WORK TO COMPLETE:
Give back all of the data exactly as it stands, with the pictures removed.
── DATA EXCERPT
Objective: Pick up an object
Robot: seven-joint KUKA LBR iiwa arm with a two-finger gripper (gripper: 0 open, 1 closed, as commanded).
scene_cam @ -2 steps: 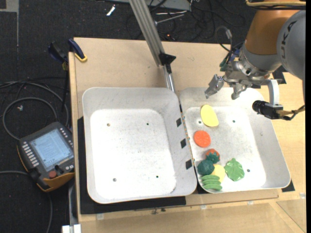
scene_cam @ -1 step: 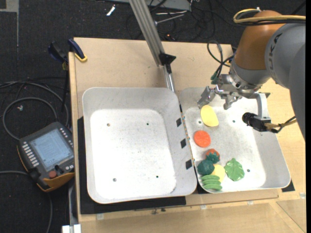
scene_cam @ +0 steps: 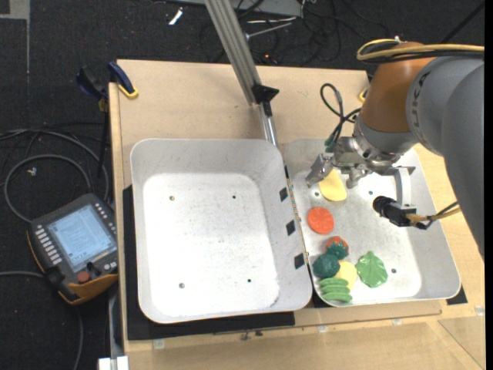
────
RESPONSE TO THIS TASK:
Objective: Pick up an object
Robot: seven-joint KUKA LBR iiwa arm with a two-finger gripper (gripper: 0 open, 1 closed, as commanded).
scene_cam @ -2 steps: 
scene_cam @ -1 step: 
scene_cam @ +0 steps: 

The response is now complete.